Adjacent side supporting member 124, a second flange bearing 400 is connected to an outer surface of side supporting member 124. Tertiary output shaft 312 is additionally supported for rotation by flange bearing 400. A female taper lock fitting 410 is connected to male taper lock fitting (not shown) using one or more fasteners in a manner similar to fittings 310 and 314. Female taper lock fitting 410 likewise includes a semicircular flange portion 420 that includes bores 422. Eccentric weights 426 are connected to semicircular flange portion 420 using fasteners 424.
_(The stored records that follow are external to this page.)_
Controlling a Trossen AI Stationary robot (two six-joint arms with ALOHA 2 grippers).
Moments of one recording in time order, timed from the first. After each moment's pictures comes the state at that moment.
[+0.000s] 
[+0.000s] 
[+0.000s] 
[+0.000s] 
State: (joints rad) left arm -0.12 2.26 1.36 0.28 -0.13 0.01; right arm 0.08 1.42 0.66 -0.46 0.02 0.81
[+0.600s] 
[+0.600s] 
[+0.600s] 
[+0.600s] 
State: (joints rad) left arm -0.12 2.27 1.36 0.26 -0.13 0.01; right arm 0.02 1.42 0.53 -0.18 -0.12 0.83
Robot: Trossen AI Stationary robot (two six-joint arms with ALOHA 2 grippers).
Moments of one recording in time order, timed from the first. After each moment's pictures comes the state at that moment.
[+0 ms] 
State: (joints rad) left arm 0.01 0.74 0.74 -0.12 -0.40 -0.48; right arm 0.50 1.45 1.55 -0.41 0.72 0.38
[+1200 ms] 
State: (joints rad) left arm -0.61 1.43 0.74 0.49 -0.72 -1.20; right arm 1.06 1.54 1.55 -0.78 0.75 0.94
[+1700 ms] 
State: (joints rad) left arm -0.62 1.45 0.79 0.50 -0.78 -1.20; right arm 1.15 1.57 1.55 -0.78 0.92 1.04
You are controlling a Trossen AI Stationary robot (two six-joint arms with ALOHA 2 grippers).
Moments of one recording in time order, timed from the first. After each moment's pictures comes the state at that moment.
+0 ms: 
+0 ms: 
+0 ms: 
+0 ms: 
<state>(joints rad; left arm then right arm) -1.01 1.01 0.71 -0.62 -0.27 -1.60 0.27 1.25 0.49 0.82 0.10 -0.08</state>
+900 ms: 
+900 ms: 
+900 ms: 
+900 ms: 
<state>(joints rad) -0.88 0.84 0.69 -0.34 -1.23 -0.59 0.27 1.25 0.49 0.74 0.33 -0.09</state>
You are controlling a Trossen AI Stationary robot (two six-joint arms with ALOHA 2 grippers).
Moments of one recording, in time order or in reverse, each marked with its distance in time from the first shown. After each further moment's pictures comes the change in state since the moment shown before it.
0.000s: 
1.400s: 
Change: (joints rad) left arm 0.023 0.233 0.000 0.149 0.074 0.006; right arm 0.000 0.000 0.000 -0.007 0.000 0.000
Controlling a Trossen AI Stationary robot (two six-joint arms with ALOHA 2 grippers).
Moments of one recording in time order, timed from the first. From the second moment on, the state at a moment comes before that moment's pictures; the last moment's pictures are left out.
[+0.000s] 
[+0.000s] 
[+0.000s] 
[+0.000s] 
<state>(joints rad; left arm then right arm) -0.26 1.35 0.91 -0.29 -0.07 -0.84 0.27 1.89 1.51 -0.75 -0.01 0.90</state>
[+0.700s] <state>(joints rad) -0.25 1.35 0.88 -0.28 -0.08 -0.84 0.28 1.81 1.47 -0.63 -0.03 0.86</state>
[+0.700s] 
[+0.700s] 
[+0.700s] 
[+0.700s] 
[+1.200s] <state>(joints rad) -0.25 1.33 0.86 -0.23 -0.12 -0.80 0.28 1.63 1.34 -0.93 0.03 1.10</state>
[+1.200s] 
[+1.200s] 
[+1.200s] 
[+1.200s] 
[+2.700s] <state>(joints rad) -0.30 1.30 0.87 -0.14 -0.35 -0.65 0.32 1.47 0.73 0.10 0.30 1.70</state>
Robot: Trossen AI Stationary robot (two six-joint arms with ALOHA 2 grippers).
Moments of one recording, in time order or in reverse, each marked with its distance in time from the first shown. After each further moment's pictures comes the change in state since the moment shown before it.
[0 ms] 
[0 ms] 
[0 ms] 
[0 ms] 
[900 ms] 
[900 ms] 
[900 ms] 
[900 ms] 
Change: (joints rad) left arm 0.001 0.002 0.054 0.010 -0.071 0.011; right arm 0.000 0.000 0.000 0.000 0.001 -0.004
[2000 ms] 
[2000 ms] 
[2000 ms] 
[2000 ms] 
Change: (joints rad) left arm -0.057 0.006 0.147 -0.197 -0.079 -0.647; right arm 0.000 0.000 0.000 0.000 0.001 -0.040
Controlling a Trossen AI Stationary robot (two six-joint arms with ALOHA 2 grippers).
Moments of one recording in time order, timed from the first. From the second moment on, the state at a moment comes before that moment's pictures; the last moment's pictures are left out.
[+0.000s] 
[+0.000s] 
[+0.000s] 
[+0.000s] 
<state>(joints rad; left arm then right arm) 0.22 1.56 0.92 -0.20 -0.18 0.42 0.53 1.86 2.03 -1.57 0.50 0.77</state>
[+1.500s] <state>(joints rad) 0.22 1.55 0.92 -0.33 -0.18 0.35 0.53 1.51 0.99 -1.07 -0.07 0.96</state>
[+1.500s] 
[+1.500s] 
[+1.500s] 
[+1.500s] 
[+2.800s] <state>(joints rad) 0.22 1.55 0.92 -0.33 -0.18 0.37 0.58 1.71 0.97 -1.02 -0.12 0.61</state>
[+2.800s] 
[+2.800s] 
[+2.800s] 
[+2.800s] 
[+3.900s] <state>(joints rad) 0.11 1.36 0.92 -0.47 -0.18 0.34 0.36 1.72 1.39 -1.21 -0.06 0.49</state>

In use, an operator simply turns a key (not shown) located on an outer surface of engine compartment 18. As drive 250 begins rotating, centrifugal clutch 258 begins to engage and rotate endless belt 270 and sheave 264. Sheave 264, in turn, rotates output shaft 278, first U-joint 284, sliding spline shaft 291, and second U-joint 294.
As eccentric weights 336 and 426 rotate with shaft 312, a rotational imbalance occurs in first and second planes transverse to the axis of rotation of shaft 312. The imbalance is roughly proportional to the weight of eccentric weights and the rotational speed of output shaft 312. Due to the rotational imbalance, screen box 22 begins to gyrate on springs 180 in a plane transverse to the axis of rotation of output shaft 312. U-joints 284 and 294 permit transmission of torque from the transversely static axis of rotation of output shaft 278 to the transversely dynamic axis of rotation of output (eccentric) shaft 312. Movement of output shaft 312 in a plane transverse to the output shaft axis during vibration is absorbed by U-joints 284 and 294. Axial movement of output shaft 312, in turn, is absorbed by sliding spline shaft 291.
As screen box 22 vibrates, undersize material (smaller than the openings in upper screen 220) falls through upper screen onto lower screen 200. Oversize material vibrates towards the front of frame 14 and falls off the front edge of upper screen 220. Material falling onto lower screen 200 is screened in a similar manner.
As can be appreciated, portable material screening plant 10 can easily be equipped with various size meshes for screen decks 110 and 114 for different materials to be screened. The non-hydraulic drive system is both inexpensive, more environmentally friendly, more durable and more efficient than conventional hydraulic drive systems. In addition, maintenance of the drive system is far more simple and inexpensive when compared to hydraulic drive systems. The start-up procedure is more simple and safe than hydraulic systems because the engine compartment need not be opened during startup.
While the foregoing preferred embodiments of the invention have been described and shown, it is understood that alternatives and modifications, such as those suggested and others, may be made thereto and fall within the scope of the invention.